Meer mensgedreven technologie kan zorgen voor een meer divers werkaanbod in de landbouw.
Handen en voeten te kort
Van Wenum ziet geen concreet toekomstperspectief voor de lowtech-traptractor in Nederland. “Het vraagt te veel arbeid en daarvan hebben we te weinig in de landbouw.” De Waard onderschrijft dit probleem: “Er zijn te weinig boeren die willen opvolgen. En het is financieel lastig om een boerenbedrijf over te nemen vanwege de hoge grondprijzen.
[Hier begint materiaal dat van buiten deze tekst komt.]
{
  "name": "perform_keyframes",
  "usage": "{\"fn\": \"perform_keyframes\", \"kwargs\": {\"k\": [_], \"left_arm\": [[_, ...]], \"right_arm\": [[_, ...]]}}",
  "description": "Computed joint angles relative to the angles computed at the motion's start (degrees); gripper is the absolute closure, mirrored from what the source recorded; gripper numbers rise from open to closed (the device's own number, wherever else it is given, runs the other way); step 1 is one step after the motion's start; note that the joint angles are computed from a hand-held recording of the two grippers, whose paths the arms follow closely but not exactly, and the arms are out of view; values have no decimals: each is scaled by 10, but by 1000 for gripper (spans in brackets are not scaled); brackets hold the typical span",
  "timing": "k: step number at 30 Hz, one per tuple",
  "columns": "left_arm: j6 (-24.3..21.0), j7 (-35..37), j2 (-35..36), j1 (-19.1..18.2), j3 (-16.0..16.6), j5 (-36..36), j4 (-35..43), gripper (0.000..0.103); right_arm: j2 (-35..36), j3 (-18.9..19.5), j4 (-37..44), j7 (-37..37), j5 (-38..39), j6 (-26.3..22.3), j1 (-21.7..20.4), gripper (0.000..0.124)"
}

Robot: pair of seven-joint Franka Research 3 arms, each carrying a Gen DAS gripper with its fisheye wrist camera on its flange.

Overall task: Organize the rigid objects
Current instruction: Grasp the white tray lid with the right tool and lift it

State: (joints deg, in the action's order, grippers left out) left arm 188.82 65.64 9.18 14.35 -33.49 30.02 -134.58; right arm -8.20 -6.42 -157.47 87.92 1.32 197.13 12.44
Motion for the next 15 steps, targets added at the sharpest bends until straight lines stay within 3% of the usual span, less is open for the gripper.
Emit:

Maar meer mensgedreven technologie kan wel zorgen voor een meer divers werkaanbod in de landbouw.” Hij geeft hiervoor als voorbeeld nieuwe groepen mensen in Amerika, met name uit de stad, die coöperatief gaan boeren.

De Waard vult aan: “We moeten de kosten van de landbouw niet als losstaand zien, maar het hele systeem holistisch bekijken. Mensen die nu in de onnodige industrie werken, kunnen we beter inzetten op het land. Dat is nog beter voor de gezondheid ook. Consumenten moeten meer betalen voor goed eten uit de buurt. Nu is eten veel te goedkoop, waardoor we het gemakkelijk weggooien. Terwijl onze huizen uitpuilen van spullen die we niet nodig hebben.”

Elektrisch en zelfrijdend hebben de toekomst, bijvoorbeeld robotmaaiertjes die zelfstandig het werk doen en weer naar huis komen als hun accu bijna leeg is
Lowtech versus hightech
Van Wenum is sceptisch: “We praten al jaren over het verhogen van de prijs, maar in de praktijk komt het er nooit van.” Daarom ziet hij meer in het toepassen van hightech: “Deze traptractor is een lowtech-optie; wij boeren kijken naar hightech. De brancheorganisatie akkerbouw en LTO ondersteunen onderzoek naar autonoom werkende machines. Ik verwacht dat we over vijf jaar autonoom kunnen schoffelen en over tien jaar beginnen met testen van machinaal autonoom oogsten.”

Daarover lijkt Duijnhouwer net zo te denken: “Elektrisch en zelfrijdend hebben de toekomst, bijvoorbeeld robotmaaiertjes die zelfstandig het werk doen en weer naar huis komen als hun accu bijna leeg is. Die kosten veel minder energie dan grote machines.” Bodelier sluit zich daarbij aan: “In het licht van de economie (waar alles om draait natuurlijk) zou ik wel een lichtere en onbemande versie van de traptractor op zonne-energie willen promoten.”